**DIRECTIONS FOR THIS TASK**:
Keep only the lines of the material below that contain the word "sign". Copy those lines.

**DATA PROVIDED**:
■ ■ ■ ■
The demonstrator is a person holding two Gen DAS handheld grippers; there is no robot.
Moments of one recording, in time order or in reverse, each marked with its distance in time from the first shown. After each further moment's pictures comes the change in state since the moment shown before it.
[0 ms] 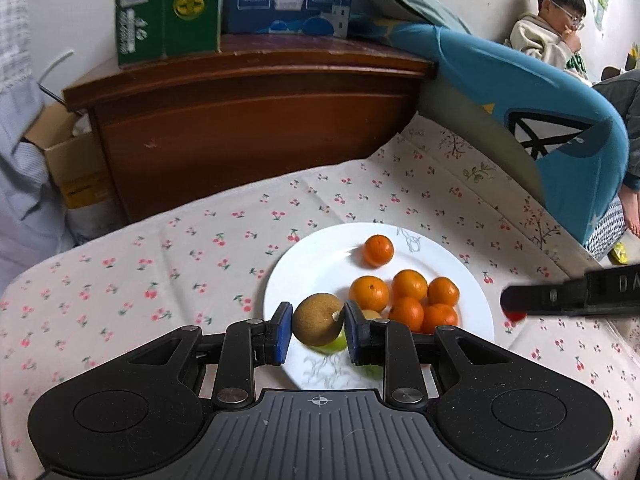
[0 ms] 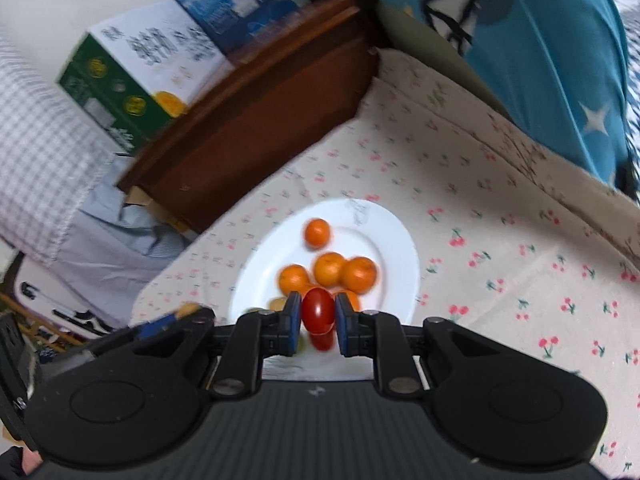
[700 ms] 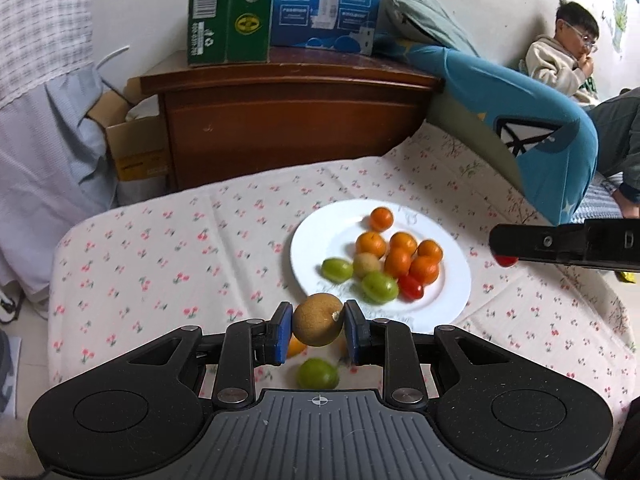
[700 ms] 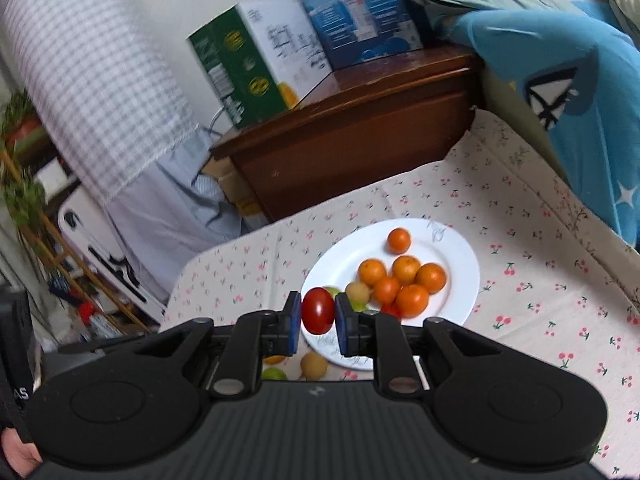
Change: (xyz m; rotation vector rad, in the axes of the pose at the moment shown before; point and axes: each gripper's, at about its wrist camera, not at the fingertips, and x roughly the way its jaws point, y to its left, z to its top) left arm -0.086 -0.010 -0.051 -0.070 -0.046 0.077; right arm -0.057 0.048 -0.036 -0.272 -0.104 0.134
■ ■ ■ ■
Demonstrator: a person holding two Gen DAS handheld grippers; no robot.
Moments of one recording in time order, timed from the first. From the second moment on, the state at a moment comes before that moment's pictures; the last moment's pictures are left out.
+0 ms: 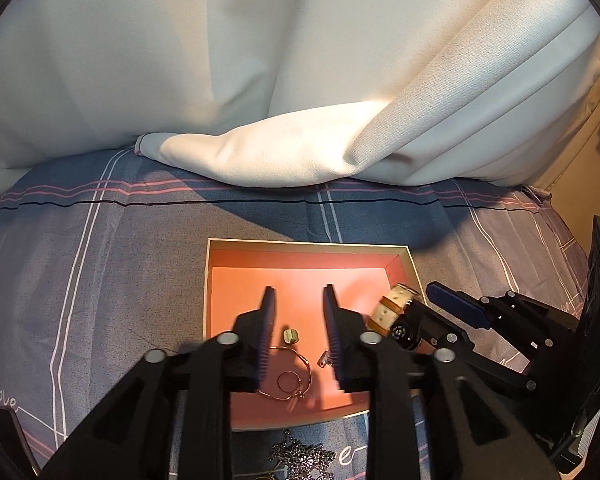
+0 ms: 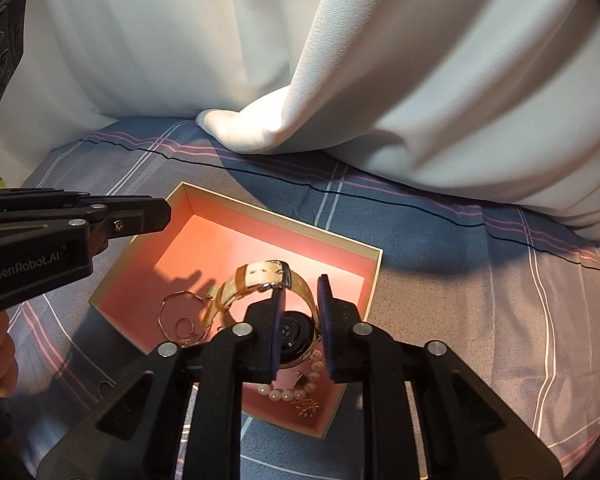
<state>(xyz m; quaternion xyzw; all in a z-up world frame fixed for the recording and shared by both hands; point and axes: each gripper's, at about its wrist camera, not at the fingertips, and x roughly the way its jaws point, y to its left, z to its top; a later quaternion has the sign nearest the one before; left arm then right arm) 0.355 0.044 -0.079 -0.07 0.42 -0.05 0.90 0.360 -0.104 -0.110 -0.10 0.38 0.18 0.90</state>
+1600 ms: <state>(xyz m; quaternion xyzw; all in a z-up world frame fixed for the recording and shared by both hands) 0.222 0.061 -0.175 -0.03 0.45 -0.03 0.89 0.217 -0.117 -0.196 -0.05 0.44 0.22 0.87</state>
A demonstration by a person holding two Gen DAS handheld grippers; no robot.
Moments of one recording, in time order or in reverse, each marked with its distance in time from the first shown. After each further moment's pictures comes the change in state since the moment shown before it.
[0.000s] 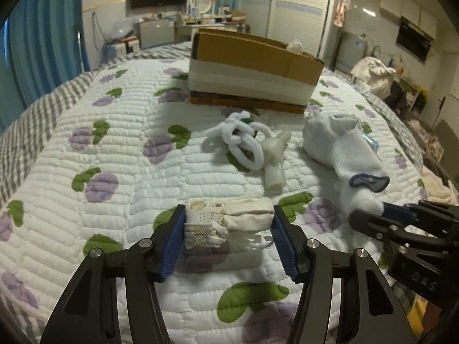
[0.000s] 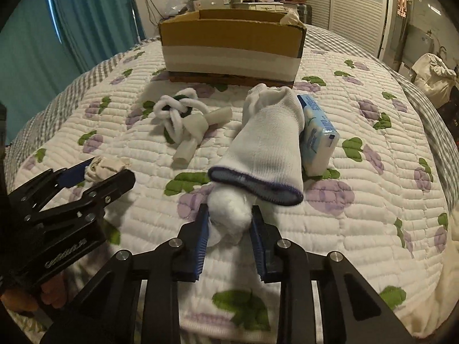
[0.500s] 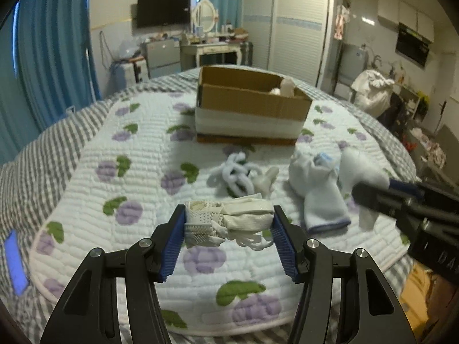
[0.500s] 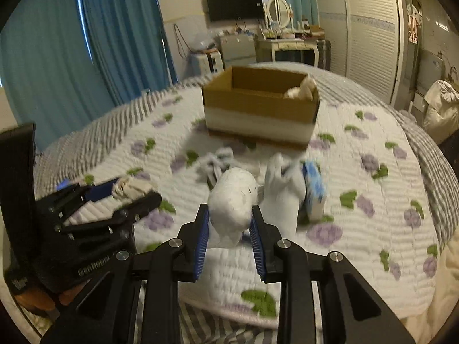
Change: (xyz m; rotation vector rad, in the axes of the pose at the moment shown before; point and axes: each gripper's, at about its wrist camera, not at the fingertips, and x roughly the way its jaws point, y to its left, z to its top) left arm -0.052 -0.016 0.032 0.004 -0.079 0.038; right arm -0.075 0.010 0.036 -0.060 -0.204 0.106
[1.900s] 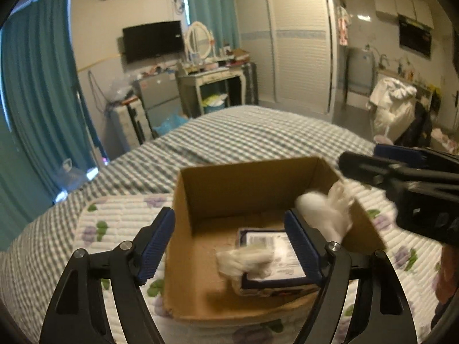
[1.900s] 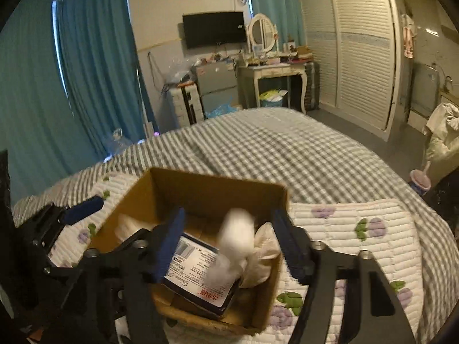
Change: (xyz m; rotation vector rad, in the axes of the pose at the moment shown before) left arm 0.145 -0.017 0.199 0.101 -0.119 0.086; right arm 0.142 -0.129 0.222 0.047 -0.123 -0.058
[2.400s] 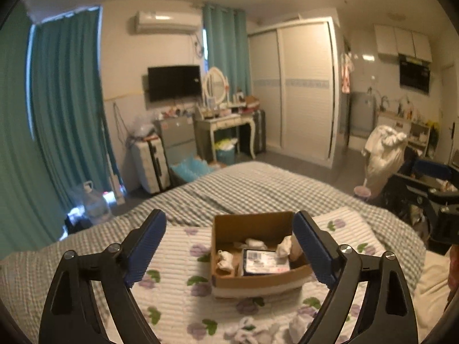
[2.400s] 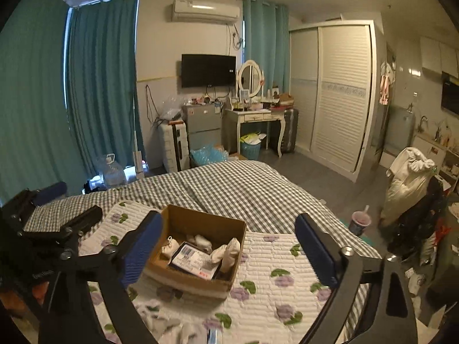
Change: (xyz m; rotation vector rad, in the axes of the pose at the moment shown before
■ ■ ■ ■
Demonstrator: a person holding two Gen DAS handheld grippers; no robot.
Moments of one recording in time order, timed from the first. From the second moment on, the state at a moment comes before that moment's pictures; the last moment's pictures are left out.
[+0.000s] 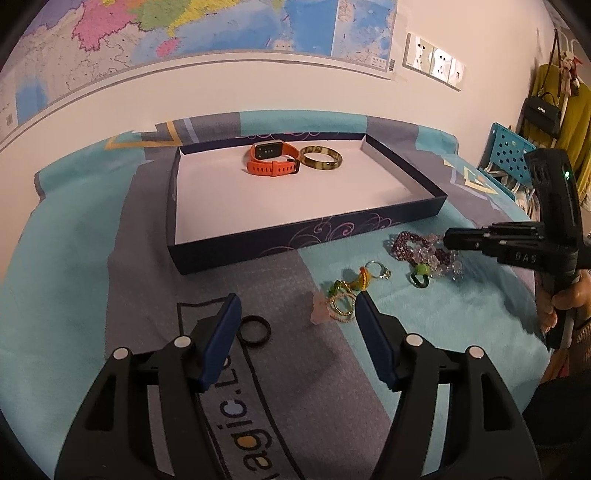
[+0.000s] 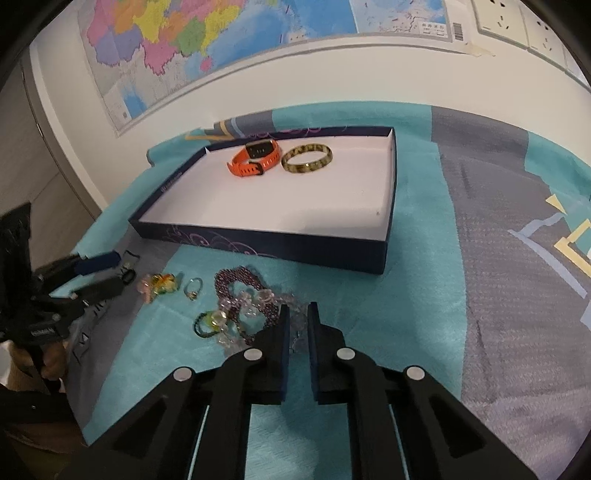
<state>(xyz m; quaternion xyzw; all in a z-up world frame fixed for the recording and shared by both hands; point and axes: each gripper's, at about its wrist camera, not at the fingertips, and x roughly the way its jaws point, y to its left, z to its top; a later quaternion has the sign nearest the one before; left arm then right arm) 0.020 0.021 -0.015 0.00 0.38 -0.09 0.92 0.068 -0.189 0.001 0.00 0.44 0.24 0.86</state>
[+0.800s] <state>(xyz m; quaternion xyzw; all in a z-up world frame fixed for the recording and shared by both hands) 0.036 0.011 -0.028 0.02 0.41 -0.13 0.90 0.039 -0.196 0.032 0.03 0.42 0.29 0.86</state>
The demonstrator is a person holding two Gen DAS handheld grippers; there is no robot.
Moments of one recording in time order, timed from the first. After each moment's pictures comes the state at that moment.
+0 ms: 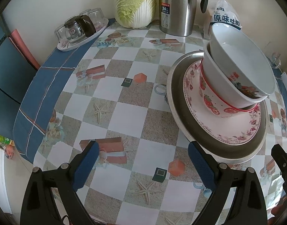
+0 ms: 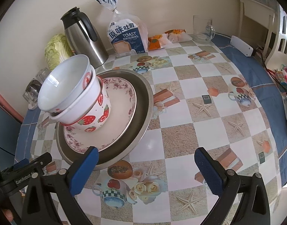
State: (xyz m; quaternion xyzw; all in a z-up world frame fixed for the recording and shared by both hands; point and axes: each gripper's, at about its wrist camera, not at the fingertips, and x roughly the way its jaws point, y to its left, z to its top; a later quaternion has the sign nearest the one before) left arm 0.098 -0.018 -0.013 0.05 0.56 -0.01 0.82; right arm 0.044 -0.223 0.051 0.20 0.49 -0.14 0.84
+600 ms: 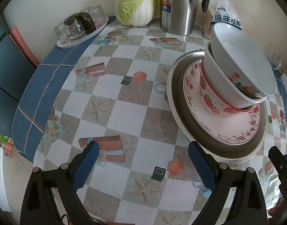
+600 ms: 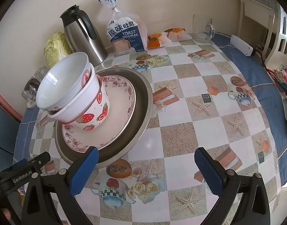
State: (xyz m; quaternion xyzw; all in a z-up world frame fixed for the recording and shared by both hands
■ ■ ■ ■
**ANSWER TO THE EXERCISE**:
<state>(xyz m; quaternion xyzw; all in a z-up world frame fixed for the recording and shared by both hands; point and axes: each gripper's, at about its wrist camera, not at the fingertips, and x roughly the way its jaws point, y to its left, z to its top; a later quaternion has the sign nearest the one before; left arm then right arm) 0.355 0.044 -0.079 -0.07 0.42 -0.05 0.90 0.360 -0.104 -0.110 -0.10 0.38 0.18 0.90</state>
<state>(xyz m; quaternion xyzw; all in a z-up world frame fixed for the recording and shared by both hands; point and axes: each gripper's, at about its wrist camera, not at the fingertips, and x roughly the way its jaws point, y to its left, z to its top; a later quaternion has the sign nearest the one before; left arm then right arm) 0.020 0.021 -0.015 0.00 0.38 -0.09 0.92 0.068 -0.189 0.001 0.00 0.44 0.24 0.86</state>
State: (xyz m; quaternion xyzw; all in a z-up world frame fixed for the recording and shared by both hands; point and axes: each gripper's, at about its wrist camera, not at the fingertips, and x roughly the way its jaws point, y to its left, z to its top; a later quaternion has the sign nearest the one before) left arm 0.098 -0.018 -0.013 0.05 0.56 -0.01 0.82; right arm 0.044 -0.223 0.051 0.20 0.49 -0.14 0.84

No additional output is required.